If you choose this option on the online form, the IRD WILL NOT honour the selection and write off the outstanding amount EVEN THOUGH THE IRD HAS BEEN ASKED TO! Their excuse is that the online form is wrong and that a signature is required to action it, however this information is NOWHERE on that form. If you choose this option on the paper form, it will be honoured.

A lot of the Child Support policies are neither just nor equitable!

Questions that IRD cannot answer about Child Support

The goal of child support is to "ensure that parents take financial responsibility for their children when marriages and relationships end".
It is also designed for "sitations where parents are unable or unwilling to make private arangements for the financial support of their children."

1) Since the goal of child support is to provide for a child where "parents are unable or unwilling to make private arangements", why does the IRD not honour private agrements that have been drawn up?
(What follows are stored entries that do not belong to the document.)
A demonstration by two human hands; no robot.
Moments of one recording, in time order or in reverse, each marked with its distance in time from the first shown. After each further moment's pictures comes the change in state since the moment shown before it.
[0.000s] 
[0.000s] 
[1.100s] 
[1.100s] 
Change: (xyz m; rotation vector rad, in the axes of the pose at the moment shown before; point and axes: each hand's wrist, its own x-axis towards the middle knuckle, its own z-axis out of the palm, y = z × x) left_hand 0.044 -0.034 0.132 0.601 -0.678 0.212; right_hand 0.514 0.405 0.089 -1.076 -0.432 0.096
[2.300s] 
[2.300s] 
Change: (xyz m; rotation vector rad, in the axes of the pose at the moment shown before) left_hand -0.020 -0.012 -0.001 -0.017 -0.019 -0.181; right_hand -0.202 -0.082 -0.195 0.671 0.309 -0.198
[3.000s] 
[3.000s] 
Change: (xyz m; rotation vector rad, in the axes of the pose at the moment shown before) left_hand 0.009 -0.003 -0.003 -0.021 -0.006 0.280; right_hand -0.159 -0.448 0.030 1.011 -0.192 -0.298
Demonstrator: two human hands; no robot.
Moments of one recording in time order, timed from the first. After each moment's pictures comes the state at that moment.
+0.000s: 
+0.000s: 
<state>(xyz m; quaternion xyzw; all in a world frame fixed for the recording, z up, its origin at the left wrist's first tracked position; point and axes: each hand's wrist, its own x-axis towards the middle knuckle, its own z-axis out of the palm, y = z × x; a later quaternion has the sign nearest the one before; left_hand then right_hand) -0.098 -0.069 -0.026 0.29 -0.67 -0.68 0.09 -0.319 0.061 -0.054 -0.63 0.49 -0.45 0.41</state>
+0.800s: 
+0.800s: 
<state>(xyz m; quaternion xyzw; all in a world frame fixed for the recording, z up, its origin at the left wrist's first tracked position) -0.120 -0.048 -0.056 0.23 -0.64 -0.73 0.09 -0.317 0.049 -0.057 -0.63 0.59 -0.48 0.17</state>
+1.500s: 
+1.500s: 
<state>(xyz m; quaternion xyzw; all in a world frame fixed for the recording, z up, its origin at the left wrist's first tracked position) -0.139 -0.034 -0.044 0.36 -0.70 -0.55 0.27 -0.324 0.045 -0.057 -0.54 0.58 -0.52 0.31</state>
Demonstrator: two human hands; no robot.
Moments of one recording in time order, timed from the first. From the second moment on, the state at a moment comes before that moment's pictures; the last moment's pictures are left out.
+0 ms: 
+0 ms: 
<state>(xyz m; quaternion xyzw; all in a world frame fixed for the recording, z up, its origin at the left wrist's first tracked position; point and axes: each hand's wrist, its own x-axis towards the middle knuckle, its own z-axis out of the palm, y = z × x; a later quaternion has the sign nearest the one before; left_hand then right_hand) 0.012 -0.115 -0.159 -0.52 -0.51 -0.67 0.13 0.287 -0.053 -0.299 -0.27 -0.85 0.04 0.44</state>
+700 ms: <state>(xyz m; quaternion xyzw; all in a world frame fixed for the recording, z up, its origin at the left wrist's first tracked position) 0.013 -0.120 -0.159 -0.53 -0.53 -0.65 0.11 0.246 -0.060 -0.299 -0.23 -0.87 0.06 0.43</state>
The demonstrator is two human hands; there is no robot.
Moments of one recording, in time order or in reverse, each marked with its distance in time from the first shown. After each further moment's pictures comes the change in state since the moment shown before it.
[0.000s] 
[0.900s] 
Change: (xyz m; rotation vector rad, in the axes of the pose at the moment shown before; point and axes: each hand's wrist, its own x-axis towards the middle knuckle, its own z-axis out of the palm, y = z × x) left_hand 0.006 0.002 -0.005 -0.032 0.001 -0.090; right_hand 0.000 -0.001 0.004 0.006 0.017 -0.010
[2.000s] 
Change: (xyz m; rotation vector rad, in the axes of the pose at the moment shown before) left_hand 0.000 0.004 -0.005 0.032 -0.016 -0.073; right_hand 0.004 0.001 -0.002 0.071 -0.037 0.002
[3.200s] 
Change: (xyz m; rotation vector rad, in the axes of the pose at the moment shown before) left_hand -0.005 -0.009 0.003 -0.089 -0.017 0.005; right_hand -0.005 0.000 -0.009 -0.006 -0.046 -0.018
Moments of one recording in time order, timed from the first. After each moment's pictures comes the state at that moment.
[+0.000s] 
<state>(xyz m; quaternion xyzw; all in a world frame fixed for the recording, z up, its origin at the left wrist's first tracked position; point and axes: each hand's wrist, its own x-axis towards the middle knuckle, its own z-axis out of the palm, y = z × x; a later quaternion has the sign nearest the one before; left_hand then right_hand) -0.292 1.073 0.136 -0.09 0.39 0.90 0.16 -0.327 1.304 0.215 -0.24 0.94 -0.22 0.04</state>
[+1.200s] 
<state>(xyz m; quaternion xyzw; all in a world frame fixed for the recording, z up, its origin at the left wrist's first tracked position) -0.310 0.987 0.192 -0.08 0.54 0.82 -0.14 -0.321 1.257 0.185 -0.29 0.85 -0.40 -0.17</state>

Just because one parent decides they can extract more money through the child support system is not grounds for accepting a child support application from them.

2) If you have shared care, the IRD cannot explain why they are extracting a calculated amount from you which is over and above the amount it costs you to bring up your child for the same period.
It does not cost one parent more than the other parent to support a child when everything is being shared.

3) Why is it the role of the higher earning parent to provide financial support for the child for the vast majority of the time? This parent is supporting their child when they are with them and also for a good percentage of the time when they are not.
If a working parent receiving child support cannot support their child through their own means, then they should reduce the time spent with the child.

Child support is a culture of misinformation and obfuscation which allows women to live without accountability or responsibility for their behaviour and without accountability for the consequences for those children involved.

Family First New Zealand also have some very good points on the matter.
These are:

At the moment Child Support is automatically assessed on all non-custodial parents, even those divorced over their objections and who lose their children through no legal fault or agreement of their own. A parent can lose their child/ren and their property and earnings without fault.

While it takes two to marry and to create a child, it takes only one to divorce or walk away. The spouse that divorces or violates the marriage contract through adultery or desertion incurs no liability for the costs or consequences - this creates a legal anomaly - the only of its kind. In all other areas of contract law, those who break a contract are expected to compensate the other party. Under 'no fault' divorce, this doesn't happen.

Child Support effectively designates an active present parent as "absent". It can indirectly create an economic incentive to separate. Child support is about the continued welfare and upkeep of the child - not funding the lifestyle of the adult.

Forced expropriations under the name of 'Child Support' must be debated. The precise purpose of Child Support has never been made clear or publicly debated. Most people assume it is for parents who have abandoned their children. It was certainly never intended to subsidise the removal of children from living, innocent parents who want the family to stay intact.

Child Support should be strongly targeted at parents who abandon their responsibility or who are proved to be unsuitable to care for the children e.g. domestic violence, sexual, physical and psychological abuse - not at those who wish to maintain their responsibilities related to raising their own children.